Coronavirus en Italia: la falta de bancos individuales desató la “rebelión de las minifaldas en Roma”

Como si no alcanzara con un retorno a clases de por sí complicado, ahora la «rebelión de las minifaldas«se suma a la jungla de protocolos anti-coronavirus y a la preocupación de un aumento de los contagios, en Roma, Italia.

 

Todo empezó en un secundario del barrio de la Garbatella de esta capital, el Liceo Socrate. Allí, como ocurrió en muchos otros institutos de Roma y del país, al recomenzar el año lectivo, el lunes pasado, los alumnos se encontraron con aulas dotadas únicamente de sillas, porque todavía no llegaron los bancos individuales prometidos por el gobierno para que pueda cumplirse el distanciamiento social.

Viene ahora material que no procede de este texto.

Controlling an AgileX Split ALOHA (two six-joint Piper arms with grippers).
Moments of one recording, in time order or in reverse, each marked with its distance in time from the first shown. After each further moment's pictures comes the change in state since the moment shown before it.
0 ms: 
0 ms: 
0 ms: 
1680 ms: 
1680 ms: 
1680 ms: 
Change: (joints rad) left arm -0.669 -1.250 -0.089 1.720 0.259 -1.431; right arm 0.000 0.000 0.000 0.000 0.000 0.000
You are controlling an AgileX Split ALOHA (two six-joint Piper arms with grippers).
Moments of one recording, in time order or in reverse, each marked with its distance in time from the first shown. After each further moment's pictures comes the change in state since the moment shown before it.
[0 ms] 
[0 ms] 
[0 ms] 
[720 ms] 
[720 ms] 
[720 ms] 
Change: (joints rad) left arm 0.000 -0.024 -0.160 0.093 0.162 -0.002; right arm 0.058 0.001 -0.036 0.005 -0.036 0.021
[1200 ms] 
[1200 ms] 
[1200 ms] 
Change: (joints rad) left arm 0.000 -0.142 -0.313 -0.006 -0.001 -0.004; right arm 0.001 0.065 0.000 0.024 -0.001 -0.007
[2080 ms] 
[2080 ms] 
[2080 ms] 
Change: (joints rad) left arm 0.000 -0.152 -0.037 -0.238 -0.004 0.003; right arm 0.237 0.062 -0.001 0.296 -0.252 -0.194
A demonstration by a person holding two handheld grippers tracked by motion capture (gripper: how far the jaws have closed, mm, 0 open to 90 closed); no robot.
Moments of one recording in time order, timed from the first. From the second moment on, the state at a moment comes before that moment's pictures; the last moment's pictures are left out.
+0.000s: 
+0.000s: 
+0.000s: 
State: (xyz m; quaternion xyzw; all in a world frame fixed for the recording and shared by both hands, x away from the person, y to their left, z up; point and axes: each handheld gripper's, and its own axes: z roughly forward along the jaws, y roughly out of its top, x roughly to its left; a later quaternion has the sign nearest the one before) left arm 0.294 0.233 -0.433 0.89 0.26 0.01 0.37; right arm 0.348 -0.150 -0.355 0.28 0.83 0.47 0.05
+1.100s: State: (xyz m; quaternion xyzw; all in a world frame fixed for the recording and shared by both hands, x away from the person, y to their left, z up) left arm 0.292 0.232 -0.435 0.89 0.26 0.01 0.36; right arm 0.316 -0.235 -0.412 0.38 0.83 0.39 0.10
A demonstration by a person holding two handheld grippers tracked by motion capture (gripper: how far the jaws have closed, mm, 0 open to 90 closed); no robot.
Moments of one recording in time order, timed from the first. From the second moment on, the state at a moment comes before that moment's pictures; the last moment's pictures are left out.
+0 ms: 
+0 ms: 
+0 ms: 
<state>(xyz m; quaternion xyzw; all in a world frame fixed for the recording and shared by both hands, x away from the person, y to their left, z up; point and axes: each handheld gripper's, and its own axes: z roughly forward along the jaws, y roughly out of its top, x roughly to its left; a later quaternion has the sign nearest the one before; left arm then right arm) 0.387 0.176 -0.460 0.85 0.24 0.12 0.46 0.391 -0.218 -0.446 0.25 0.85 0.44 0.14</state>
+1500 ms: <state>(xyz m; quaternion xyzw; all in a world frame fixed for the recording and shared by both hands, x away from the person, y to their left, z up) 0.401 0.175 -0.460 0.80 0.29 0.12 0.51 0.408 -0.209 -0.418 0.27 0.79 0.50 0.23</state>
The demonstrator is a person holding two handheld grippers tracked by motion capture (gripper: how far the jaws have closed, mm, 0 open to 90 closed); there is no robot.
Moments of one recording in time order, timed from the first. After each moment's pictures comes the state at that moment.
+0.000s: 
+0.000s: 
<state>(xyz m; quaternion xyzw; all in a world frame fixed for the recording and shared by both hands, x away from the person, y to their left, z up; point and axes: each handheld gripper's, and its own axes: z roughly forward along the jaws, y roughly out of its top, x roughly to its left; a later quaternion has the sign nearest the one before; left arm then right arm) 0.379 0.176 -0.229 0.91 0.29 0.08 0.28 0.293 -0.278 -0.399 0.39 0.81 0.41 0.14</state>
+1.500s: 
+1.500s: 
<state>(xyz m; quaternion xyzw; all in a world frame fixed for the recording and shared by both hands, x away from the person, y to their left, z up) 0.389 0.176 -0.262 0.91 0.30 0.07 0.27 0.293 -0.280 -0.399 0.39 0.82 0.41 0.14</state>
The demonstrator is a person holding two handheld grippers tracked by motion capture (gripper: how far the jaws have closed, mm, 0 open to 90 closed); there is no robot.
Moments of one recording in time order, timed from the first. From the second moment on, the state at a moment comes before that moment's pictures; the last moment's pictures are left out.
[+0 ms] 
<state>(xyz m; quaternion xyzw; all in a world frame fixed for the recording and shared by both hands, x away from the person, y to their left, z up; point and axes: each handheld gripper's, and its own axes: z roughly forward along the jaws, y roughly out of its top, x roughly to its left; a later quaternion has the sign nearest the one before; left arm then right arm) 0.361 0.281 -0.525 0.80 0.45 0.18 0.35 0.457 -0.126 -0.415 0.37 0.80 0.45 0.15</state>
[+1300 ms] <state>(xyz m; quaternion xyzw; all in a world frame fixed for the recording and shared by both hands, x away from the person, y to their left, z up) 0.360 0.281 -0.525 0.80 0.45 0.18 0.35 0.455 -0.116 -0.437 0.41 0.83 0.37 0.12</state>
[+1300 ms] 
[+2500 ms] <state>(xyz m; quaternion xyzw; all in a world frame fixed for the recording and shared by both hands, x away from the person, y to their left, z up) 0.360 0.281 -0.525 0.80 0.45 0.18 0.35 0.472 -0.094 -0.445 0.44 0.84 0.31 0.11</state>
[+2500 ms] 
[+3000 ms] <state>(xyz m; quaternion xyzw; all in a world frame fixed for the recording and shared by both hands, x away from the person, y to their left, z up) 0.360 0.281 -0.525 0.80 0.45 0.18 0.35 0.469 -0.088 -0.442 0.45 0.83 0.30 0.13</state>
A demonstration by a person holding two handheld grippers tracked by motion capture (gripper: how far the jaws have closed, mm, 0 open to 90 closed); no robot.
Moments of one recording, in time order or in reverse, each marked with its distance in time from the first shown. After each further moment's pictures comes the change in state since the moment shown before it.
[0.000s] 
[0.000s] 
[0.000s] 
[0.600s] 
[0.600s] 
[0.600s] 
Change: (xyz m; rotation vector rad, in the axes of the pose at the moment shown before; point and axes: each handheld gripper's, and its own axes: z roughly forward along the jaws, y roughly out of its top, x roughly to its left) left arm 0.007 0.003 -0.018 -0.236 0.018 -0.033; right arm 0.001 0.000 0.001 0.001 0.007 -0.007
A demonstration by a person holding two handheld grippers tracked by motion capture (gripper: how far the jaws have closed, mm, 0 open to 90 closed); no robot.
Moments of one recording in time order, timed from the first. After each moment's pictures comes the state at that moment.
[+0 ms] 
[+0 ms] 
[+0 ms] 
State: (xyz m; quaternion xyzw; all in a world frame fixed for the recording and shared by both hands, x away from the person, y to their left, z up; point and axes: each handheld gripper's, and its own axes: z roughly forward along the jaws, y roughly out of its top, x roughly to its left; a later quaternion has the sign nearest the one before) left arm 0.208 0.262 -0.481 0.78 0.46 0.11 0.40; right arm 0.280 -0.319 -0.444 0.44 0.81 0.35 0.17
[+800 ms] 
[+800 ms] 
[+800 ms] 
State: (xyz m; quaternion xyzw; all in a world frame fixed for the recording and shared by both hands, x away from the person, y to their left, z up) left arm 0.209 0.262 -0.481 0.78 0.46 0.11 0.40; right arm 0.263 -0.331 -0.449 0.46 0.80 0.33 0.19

Fue en este marco que la vicerrectora del Liceo Socrate le sugirió a una chica que en el día inaugural vestía una pollera demasiado corta, que evitara ir al colegio así vestida porque, ante la falta de bancos, a algunos profesores «se le podían ir los ojos».

 

La recomendación de la vicerrectora lejos de resolver situaciones incómodas encendió la mecha de una nueva polémica sobre violencia de género, libertad y sexismo y tuvo un efecto búmeran, con una revuelta al mejor estilo de las rebeliones feministas de la década de 1979. Indignadas, al día siguiente las compañeras de la chica en cuestión organizaron una movilización en el secundario que hizo mucho ruido.

 

«Nuestros cuerpos no pueden ser cosificados, no podemos ser culpadas por las miradas molestas de los docentes varones», podía leerse en mensajes que fueron circulando por el secundario, firmados por el grupo de estudiantes «Rebelión feminista».

 

«Mañana están todos y todas invitados a venir al colegio con una pollera», convocaron.

 

Y así fue. Tal como luego pudo verse en fotos subidas a las redes sociales, las chicas no sólo aparecieron todas en minifalda, sino que se subieron a las cátedras y empapelaron el colegio con carteles que dicen «No es nuestra culpa si a los profesores se les caen los ojos» y «#stopala violencia de género».

 

«La escuela es un lugar que debería protegernos», dijo Chiara, una de las chicas que participó de la rebelión, que en declaraciones a La Stampa aseguró que si bien al día siguiente muchas chicas volvieron a vestir pantalones, la protesta contínua. «Pensamos escribirle una carta al rector porque no existe que una vicerrectora nos diga que no podemos vestirnos de cierto modo: así no nos sentimos protegidas».

 

El episodio -probablemente inspirado en una protesta similar que tuvo lugar recientemente en Francia, donde también se rebelaron a la censura de vestimentas mínimas-, creó tal revuelo mediático en Italia que la ministra de Educación, Lucia Azzolina, se vio obligada a intervenir, abriendo una investigación sobre el tema.

 

«Es obvio que los estudiantes deben ir a clase con una vestimenta adecuada, en señal de respeto hacia la institución que la escuela representa y hacia sí mismos. Pero no comparto que el motivo de esa conducta se relacione con un hipotético y deplorable voyeurismo de los docentes (hombres) «, dijo a ANSA Antonello Giannelli, presidente de la Asociación Nacional de Rectores. Giannelli intentó calmar las aguas definiendo el episodio como un «evidente y marginal incidente comunicativo», que debería de todos modos haberse evitado.

 

«Una comunicación correcta es fundamental en la escuela. Sugerir a estudiantes, como también a docentes, una vestimenta adecuada al lugar y a los códigos de conducta es totalmente legítimo», le hizo eco en Facebook Vittoria Casa, diputada del Movimiento Cinco Estrellas que preside la Comisión Cultura. «Pero es equivocado pedirles a las estudiantes que no se pongan minifalda porque si no a los profesores se les puede ir la mirada», agregó.

 

En momentos en que suben los contagios -en las últimas 24 horas hubo 1907, según datos del Ministerio de Salud-, se multiplican los casos de alumnos positivos que obligan a sus compañeros de curso a la cuarentena y en medio de polémicas por la ausencia de profesores y por la jungla de protocolos anti Covid-19 -si se toma la temperatura en casa o en el colegio, si hace falta certificado médico o hisopado para volver al colegio después de una ausencia y demás-, la rebelión de las minifaldas creó aún más nerviosismo entre los padres. En sus chats, no ocultaban su desconcierto: «No tenemos bancos y ahora el problema son las minifaldas».